La parole est à M. Gournac, rapporteur.
M. Alain Gournac, rapporteur. Je propose au Sénat d'adopter cet amendement, qui vise à faire reconnaître, sur le plan législatif, la mission d'intérêt général assumée par les ateliers protégés.
Ceux-ci ont incontestablement une double nature, liée à leur rôle en matière d'intégration des travailleurs handicapés et à leur vocation à agir comme des unités de production sur le marché économique.
J'ai appris que les ateliers protégés et les centres de distribution de travail à domicile sont actuellement sous la menace de recours auprès de la Cour de justice des communautés européennes pour distorsion de concurrence, formés par des fédérations professionnelles au motif qu'ils perçoivent des subventions de l'Etat, de collectivités territoriales ou d'organismes de sécurité sociale.
Si l'utilité sociale des ateliers protégés est incontestable, il est particulièrement important que le législateur français reconnaisse la mission d'intérêt général qu'ils remplissent. Le présent projet de loi nous en donne l'occasion.
M. Jacques Machet. Très bien !
M. le président. Quel est l'avis du Gouvernement ?
Mme Elisabeth Guigou, ministre de l'emploi et de la solidarité. Je crois que cette disposition n'ajoute rien à ce qui existe déjà dans notre droit positif.
Le Gouvernement émet donc un avis défavorable sur l'amendement n° 128.
M. le président. Personne ne demande la parole ?...
Je mets aux voix l'amendement n° 128, repoussé par le Gouvernement.

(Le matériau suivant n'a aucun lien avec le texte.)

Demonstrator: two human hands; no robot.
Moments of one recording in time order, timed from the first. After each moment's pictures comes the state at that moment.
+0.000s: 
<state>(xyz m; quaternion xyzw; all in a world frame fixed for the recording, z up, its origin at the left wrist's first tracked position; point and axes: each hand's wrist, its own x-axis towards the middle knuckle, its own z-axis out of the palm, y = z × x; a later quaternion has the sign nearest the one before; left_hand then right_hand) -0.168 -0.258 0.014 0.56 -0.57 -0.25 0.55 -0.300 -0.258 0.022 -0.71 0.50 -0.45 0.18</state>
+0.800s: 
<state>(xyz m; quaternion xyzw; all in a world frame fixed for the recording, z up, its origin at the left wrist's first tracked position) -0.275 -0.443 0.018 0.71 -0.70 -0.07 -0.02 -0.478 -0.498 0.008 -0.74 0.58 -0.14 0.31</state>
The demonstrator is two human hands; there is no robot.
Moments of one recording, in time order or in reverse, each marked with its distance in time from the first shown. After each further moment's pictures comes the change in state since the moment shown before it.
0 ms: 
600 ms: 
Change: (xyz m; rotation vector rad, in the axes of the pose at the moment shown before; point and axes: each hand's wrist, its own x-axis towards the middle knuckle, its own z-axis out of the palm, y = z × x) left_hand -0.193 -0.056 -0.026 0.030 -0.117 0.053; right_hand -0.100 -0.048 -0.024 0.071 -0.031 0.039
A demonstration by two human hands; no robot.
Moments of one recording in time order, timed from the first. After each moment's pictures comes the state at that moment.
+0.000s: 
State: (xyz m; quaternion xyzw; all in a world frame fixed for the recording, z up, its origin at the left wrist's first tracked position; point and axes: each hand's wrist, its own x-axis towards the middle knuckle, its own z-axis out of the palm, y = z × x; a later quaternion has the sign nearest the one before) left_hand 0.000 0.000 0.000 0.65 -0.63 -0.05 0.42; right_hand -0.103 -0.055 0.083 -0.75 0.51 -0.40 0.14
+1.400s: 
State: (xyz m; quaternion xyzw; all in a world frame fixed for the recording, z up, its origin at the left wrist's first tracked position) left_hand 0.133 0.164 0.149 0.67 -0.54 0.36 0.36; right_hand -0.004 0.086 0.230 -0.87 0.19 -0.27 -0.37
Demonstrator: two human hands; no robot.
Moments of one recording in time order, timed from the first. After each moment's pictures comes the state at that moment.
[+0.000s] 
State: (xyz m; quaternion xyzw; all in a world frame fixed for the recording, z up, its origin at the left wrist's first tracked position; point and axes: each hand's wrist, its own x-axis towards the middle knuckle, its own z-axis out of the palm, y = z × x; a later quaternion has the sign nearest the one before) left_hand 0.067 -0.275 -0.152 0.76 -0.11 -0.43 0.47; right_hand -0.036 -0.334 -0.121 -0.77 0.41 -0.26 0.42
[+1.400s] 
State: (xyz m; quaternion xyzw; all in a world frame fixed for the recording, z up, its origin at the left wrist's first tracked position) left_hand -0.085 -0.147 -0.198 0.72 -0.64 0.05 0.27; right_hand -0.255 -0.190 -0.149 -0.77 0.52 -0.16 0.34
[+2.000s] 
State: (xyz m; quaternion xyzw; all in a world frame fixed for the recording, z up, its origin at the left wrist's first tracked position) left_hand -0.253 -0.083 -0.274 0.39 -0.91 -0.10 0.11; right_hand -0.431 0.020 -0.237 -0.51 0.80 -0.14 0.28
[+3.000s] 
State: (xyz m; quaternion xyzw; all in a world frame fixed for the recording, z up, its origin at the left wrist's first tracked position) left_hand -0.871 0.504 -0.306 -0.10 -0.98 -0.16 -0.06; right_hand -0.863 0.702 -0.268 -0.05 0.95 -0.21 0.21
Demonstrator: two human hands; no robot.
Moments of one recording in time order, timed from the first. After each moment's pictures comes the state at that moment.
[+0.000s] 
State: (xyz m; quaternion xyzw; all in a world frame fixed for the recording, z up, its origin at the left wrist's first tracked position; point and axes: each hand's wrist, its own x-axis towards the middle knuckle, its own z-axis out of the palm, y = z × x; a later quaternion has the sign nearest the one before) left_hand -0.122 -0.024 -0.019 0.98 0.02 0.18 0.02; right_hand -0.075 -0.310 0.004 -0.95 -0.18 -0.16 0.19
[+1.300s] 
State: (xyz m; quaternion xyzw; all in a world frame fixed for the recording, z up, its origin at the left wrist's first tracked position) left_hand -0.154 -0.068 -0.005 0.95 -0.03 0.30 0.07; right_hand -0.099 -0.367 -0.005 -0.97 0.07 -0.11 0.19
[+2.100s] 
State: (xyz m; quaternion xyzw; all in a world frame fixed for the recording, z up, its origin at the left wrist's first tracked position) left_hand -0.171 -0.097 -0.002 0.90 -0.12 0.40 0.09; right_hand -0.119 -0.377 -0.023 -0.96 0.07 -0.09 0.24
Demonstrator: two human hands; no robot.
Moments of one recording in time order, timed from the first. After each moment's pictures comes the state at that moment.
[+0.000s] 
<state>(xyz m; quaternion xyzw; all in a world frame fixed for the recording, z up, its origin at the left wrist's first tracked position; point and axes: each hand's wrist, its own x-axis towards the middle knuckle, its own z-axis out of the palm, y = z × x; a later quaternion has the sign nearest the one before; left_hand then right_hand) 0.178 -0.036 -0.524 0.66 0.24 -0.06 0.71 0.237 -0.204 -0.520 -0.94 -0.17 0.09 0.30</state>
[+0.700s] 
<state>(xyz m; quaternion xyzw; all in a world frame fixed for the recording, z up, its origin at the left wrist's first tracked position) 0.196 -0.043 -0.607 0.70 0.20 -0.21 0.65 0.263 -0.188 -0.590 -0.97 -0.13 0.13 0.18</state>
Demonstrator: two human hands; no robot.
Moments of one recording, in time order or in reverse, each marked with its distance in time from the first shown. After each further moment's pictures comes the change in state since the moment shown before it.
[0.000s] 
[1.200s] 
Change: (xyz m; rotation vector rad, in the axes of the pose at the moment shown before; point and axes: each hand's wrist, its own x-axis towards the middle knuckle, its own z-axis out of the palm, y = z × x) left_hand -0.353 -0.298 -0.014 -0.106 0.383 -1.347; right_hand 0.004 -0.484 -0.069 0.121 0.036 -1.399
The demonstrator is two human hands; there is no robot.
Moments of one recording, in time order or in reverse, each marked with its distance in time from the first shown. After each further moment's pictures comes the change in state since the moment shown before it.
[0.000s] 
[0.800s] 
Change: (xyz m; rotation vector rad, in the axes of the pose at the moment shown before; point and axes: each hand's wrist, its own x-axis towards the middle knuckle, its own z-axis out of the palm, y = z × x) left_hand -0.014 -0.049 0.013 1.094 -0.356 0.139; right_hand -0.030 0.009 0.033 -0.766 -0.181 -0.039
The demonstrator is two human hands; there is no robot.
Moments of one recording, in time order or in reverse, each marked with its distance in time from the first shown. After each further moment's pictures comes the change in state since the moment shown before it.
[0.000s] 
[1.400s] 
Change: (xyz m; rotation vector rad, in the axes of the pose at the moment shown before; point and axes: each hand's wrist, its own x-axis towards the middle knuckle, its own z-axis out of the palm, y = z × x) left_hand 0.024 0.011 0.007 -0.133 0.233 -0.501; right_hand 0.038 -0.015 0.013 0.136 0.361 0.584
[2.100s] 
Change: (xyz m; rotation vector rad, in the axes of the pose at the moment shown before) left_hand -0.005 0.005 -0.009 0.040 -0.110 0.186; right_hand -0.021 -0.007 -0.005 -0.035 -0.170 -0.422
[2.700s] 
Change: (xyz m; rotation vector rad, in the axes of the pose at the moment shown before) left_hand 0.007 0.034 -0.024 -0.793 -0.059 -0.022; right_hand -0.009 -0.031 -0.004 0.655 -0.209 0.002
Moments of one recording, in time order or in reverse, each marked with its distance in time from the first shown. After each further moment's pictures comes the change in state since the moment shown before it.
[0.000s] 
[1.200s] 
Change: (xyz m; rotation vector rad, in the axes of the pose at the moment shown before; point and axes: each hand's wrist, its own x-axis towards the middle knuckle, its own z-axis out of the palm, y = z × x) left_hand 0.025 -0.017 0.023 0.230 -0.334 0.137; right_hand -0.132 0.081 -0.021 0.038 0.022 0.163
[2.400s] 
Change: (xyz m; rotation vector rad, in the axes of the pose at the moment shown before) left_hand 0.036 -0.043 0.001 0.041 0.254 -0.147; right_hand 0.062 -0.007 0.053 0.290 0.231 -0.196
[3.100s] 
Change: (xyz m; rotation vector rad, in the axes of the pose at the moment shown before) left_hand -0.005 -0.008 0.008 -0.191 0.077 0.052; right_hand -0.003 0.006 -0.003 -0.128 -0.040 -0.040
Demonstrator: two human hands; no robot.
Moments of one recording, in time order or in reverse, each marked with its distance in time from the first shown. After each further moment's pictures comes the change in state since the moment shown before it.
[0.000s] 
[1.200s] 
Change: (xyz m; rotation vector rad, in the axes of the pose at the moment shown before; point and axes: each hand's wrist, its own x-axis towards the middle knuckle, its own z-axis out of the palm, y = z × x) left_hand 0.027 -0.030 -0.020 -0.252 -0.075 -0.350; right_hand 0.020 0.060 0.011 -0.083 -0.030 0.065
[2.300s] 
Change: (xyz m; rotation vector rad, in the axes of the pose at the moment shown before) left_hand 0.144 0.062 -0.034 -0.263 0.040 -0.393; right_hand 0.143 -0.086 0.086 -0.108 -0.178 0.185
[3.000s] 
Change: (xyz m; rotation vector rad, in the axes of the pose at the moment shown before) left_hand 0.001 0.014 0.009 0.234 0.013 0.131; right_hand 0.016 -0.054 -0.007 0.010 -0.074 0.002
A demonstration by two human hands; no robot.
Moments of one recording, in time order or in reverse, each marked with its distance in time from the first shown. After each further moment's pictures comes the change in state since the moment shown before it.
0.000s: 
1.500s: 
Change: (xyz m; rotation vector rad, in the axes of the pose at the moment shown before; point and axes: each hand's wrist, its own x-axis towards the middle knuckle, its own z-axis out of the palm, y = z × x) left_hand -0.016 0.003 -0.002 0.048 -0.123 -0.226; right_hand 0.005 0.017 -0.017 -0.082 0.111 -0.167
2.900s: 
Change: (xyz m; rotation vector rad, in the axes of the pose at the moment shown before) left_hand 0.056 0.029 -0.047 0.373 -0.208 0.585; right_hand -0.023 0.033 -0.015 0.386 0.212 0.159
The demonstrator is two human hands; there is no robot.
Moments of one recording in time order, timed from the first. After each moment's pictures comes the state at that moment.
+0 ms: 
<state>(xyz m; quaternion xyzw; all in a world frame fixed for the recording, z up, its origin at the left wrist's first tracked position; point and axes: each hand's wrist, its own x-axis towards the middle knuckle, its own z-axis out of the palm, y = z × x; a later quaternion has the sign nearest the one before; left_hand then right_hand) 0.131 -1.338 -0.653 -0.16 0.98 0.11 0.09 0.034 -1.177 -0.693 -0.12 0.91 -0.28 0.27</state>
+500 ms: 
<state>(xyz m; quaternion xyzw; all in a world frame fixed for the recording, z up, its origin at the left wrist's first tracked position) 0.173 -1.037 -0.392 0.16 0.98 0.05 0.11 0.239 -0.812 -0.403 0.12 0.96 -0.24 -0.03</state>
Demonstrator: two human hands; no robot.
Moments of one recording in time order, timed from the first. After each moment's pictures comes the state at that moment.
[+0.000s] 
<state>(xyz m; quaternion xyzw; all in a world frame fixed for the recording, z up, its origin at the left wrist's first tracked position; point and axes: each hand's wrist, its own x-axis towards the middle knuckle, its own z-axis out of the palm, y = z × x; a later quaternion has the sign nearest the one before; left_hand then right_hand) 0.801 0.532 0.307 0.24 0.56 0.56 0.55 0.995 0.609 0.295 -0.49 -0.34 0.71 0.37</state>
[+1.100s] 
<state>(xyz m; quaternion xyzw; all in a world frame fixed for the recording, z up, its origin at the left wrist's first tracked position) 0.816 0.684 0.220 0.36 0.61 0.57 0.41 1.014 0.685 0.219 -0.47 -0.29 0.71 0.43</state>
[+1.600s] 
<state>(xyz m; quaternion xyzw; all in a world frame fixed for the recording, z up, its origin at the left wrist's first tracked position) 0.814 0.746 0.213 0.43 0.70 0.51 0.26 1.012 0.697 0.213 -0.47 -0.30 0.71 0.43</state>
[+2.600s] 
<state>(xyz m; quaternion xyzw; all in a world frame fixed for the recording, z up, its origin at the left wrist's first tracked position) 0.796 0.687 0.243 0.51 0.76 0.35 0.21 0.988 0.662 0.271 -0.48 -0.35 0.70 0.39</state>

(L'amendement est adopté.)
M. le président. Je suis maintenant saisi de cinq amendements qui peuvent faire l'objet d'une discussion commune.
Par amendement n° 385, MM. Fischer, Muzeau et les membres du groupe communiste républicain et citoyen proposent d'insérer, après le paragraphe III de l'article 39, un paragraphe additionnel ainsi rédigé :
« ... - Le deuxième alinéa de l'article L. 323-32 du code du travail est complété par deux phrases ainsi rédigées :
« Les accessoires de salaire résultant de dispositions conventionnelles applicables dans la branche d'activité dont relève l'atelier protégé sont déterminés en prenant pour assiette la garantie de ressources définie dans les articles 32 et suivants de la loi n° 75-534 du 30 juin 1975. La charge liée à cette rémunération est répartie entre l'atelier protégé et l'Etat proportionnellement au montant du salaire direct et du complément de rémunération. »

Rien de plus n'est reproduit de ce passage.